__About this exercise__: Look through the entries below and count the lines with the word "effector" in them; give only the number.

__Input records__:
++++++++

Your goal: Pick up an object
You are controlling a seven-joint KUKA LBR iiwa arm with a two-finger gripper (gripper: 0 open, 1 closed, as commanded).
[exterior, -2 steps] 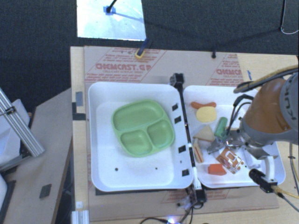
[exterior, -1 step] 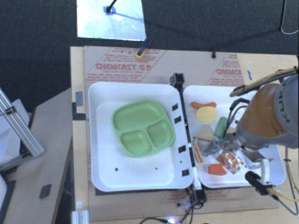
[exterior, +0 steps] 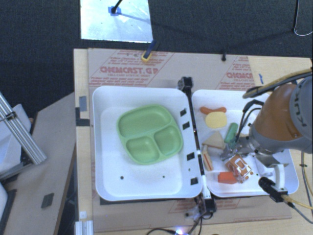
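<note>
My gripper [exterior: 229, 153] hangs low over the middle of the right bin [exterior: 289, 182], with the arm coming in from the right. Just below and right of it lies a small red-and-white patterned box [exterior: 240, 168]; the view does not show whether the gripper touches it. An orange-red block [exterior: 225, 177] lies near the bin's front wall. A green cylinder [exterior: 231, 132] and a beige wedge [exterior: 213, 141] lie just behind the gripper. Farther back are a yellow round piece [exterior: 215, 120] and an orange sausage shape [exterior: 213, 110]. A striped strip [exterior: 207, 159] lies along the left wall.
The left bin [exterior: 110, 180] holds a green divided tray [exterior: 149, 133] near its centre. A black-clipped divider [exterior: 194, 136] separates the two bins. A metal sheet [exterior: 116, 13] lies beyond the bench at the back.
</note>
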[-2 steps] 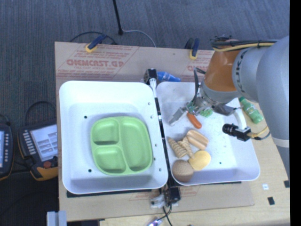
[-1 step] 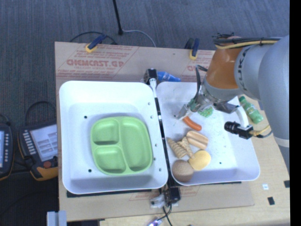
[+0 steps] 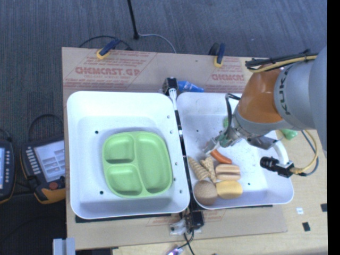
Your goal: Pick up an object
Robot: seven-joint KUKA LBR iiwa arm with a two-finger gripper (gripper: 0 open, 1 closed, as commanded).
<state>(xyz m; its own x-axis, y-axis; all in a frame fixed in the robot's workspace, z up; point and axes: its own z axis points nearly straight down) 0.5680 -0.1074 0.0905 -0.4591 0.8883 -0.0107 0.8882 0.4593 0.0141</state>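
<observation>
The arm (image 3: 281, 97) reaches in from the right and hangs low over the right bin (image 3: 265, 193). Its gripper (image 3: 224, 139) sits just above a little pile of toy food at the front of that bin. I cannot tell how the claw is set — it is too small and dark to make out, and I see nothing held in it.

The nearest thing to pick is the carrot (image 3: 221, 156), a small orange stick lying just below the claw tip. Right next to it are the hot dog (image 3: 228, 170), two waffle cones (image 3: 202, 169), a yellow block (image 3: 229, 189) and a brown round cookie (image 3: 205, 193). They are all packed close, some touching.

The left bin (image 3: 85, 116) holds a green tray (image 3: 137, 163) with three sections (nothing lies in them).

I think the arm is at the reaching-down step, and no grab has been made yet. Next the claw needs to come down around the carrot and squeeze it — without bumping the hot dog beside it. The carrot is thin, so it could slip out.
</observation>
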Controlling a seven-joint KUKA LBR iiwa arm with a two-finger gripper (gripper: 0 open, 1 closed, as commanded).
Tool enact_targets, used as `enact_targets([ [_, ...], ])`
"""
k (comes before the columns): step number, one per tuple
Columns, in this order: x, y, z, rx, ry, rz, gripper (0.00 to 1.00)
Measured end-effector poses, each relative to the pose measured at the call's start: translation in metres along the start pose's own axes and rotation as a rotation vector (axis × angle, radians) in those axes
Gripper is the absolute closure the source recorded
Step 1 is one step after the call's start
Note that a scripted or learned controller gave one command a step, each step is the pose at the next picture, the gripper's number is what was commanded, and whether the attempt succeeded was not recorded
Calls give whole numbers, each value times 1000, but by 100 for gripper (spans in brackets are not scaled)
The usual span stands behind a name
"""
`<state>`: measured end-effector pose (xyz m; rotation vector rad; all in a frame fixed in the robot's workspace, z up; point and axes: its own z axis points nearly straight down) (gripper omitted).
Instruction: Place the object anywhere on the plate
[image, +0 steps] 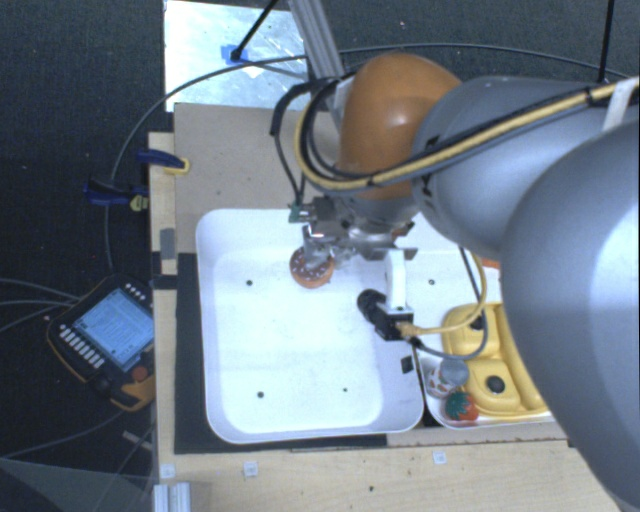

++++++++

__Response below__: 2